Personal information
- Full name: Glen Tomlinson
- Born: 18 March 1970 (age 55) Redcliffe, Queensland, Australia

Playing information
- Position: Five-eighth, Halfback
Club
| Years | Team | Pld | T | G | FG | P |
| 1991–96 | Batley Bulldogs | 143 | 91 | 0 | 3 | 367 |
| 1996–97 | Bradford Bulls | 53 | 17 | 0 | 0 | 68 |
| 1998 | Hull Sharks | 8 | 1 | 0 | 0 | 4 |
| 1999–00 | Wakefield Trinity Wildcats | 50 | 8 | 0 | 0 | 32 |
| 2001–02 | Batley Bulldogs | 65 | 33 | 0 | 3 | 135 |
|  | Total | 319 | 150 | 0 | 6 | 606 |
- Source:

= Glen Tomlinson =

Australian rugby league footballer

Glen Tomlinson (born 18 March 1970) is an Australian former professional rugby league footballer who played in the 1990s and 2000s. He played at club level for Batley Bulldogs (two spells), Bradford Bulls, Hull FC and Wakefield Trinity Wildcats as a or . A stand at Batley Bulldogs' ground, Mount Pleasant is named after Glen Tomlinson.

==Playing career==
===Batley===
Born in Redcliffe, Queensland, Tomlinson began his rugby league career with his hometown club, Redcliffe Dolphins. He moved to England in 1991, signing for Batley. He scored 124 tries during his two spells with Batley, breaking the Batley club record for tries in a career, which had been set by Wattie Davies way back in 1912, who had scored 122 tries in 448 matches. He held the record until 2006, when he was surpassed by Craig Lingard.

===Bradford Bulls===
In January 1996, Tomlinson was signed by Bradford Bulls in an exchange deal, with three Bradford players (Phil Hardwick, Dave Turpin and Roger Simpson) moving to Batley.

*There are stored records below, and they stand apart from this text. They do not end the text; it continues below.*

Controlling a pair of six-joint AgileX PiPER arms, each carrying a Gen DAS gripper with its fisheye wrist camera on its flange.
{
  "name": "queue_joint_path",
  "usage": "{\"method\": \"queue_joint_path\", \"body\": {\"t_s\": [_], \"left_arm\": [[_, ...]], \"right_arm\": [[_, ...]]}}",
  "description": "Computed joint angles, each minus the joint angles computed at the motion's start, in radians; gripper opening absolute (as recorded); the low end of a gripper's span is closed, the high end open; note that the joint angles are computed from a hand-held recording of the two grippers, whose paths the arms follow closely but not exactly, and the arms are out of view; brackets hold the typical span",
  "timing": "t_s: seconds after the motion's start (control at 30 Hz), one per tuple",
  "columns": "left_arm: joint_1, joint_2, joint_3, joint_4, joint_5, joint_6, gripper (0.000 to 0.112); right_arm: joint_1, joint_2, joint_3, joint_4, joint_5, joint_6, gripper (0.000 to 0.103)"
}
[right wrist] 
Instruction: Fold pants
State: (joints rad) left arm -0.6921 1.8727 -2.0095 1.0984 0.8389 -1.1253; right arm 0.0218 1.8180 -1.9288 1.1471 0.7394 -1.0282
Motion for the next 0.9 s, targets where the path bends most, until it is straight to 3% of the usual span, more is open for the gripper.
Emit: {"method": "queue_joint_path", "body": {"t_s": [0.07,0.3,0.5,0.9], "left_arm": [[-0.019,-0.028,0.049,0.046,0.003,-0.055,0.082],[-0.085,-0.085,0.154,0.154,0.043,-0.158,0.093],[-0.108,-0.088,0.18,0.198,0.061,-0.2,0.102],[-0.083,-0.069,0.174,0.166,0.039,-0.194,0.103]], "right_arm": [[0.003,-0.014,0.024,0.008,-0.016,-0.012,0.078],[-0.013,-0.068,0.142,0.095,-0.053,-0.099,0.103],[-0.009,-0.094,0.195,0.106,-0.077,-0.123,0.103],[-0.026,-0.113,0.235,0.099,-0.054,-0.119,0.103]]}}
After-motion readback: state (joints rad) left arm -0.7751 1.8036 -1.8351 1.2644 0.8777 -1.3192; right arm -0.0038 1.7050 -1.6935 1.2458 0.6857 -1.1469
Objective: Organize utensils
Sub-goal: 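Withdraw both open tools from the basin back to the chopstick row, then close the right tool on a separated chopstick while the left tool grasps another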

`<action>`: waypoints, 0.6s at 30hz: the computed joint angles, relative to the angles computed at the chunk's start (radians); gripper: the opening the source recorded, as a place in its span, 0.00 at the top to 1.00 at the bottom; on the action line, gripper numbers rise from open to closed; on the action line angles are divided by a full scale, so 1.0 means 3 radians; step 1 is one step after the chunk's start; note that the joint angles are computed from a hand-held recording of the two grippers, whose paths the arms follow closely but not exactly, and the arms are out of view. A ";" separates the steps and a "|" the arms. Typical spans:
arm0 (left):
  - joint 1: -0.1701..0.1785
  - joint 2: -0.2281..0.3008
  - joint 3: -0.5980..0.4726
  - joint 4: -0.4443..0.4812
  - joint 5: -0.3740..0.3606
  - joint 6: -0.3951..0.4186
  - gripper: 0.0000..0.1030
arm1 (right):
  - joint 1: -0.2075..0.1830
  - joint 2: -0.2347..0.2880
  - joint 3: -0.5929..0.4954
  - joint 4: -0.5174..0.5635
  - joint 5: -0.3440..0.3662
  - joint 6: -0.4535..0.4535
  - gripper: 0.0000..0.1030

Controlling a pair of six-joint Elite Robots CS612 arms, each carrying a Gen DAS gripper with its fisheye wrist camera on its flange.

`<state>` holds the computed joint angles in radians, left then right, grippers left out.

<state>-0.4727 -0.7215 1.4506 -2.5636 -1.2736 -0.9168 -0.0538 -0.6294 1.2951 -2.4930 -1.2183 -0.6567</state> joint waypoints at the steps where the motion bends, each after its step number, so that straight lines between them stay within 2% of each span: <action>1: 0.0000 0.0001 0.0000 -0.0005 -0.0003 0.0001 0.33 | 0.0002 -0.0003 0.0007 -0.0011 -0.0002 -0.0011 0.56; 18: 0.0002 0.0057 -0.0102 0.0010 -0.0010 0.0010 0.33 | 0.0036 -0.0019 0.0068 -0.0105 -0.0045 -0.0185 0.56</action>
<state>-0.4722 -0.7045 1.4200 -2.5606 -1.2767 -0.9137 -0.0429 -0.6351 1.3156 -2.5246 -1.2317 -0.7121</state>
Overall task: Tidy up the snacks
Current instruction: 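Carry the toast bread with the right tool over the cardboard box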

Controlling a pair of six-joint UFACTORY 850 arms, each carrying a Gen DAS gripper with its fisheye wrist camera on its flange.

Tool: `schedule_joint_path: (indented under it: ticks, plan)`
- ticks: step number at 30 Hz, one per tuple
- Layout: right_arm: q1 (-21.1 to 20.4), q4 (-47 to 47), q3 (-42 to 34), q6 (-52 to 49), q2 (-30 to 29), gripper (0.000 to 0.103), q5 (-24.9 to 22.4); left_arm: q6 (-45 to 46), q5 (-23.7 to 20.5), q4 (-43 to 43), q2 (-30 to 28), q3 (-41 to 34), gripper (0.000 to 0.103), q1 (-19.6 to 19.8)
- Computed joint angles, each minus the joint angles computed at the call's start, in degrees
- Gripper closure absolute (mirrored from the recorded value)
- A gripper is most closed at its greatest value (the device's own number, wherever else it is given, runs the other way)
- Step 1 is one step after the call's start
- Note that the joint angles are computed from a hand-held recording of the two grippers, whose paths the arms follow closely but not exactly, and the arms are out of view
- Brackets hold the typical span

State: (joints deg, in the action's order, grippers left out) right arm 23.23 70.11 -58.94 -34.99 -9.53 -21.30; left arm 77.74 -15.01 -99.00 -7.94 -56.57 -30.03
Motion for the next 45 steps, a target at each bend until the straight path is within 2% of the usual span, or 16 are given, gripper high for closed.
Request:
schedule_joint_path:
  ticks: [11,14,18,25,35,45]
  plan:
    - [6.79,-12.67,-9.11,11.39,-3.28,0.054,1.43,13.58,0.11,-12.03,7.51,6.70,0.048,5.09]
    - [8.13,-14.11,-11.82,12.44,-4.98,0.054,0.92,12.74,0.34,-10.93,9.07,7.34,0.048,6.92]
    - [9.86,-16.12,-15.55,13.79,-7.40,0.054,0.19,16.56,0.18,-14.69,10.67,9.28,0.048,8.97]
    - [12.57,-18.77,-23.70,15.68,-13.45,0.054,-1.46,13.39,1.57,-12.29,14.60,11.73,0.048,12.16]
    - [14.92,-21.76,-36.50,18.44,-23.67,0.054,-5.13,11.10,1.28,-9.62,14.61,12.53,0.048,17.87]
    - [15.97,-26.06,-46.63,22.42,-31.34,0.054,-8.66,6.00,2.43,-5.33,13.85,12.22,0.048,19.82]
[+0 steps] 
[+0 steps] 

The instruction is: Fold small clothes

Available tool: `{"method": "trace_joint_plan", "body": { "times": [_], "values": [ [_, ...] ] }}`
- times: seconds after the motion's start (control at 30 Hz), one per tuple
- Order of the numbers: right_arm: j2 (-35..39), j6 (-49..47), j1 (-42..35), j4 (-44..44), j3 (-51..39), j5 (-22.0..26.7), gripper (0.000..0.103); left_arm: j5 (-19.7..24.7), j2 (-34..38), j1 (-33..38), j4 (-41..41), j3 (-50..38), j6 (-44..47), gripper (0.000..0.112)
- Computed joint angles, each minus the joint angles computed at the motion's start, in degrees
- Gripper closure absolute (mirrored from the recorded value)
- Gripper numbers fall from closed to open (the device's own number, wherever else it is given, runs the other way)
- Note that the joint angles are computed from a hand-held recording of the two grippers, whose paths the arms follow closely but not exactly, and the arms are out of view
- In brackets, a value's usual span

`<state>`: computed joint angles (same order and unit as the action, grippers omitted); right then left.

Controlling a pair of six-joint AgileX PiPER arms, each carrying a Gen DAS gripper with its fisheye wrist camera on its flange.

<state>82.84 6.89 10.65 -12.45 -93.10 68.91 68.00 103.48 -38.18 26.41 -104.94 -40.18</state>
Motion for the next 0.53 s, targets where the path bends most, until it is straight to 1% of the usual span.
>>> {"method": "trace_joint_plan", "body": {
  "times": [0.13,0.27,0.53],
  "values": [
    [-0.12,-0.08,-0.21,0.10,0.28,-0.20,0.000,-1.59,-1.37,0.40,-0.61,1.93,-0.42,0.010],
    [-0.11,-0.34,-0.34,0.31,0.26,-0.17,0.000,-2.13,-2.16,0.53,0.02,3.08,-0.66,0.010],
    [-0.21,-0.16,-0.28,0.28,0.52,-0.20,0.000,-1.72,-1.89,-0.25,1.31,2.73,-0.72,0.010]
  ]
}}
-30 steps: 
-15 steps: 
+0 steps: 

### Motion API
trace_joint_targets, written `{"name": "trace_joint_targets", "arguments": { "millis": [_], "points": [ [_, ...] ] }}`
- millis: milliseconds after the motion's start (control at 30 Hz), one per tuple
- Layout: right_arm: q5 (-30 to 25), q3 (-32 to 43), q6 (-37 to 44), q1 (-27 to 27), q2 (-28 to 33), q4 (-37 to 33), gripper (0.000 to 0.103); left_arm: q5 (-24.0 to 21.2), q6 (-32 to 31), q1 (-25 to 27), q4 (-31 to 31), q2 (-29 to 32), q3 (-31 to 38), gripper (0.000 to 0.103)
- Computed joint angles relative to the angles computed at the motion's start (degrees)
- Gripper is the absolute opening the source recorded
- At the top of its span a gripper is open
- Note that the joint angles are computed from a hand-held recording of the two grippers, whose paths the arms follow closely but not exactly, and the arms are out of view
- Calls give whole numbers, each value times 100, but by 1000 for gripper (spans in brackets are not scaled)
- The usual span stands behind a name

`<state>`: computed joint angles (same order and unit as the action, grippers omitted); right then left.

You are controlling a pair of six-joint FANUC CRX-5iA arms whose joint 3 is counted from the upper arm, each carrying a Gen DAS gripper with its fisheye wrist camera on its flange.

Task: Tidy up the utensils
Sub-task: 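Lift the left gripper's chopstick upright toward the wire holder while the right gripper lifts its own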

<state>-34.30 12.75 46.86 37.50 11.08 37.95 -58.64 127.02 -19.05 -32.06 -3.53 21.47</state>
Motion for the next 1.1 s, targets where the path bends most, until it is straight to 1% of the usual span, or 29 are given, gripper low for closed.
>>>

He played in the 1997 Challenge Cup final defeat against St Helens.

===Wakefield Trinity Wildcats===
In 2000, at the height of a financial crisis at Wakefield Trinity Wildcats, the contracts of all players aged over 24 were terminated during September 2000. The players affected were; Andy Fisher, Bobbie Goulding, Warren Jowitt, Tony Kemp (player-coach), Steve McNamara, Francis Maloney, Martin Masella, Steve Prescott, Bright Sodje, Francis Stephenson and Glen Tomlinson.

He returned to Batley, where he finished his career, and was named Northern Ford Premiership Player of the Year in 2002.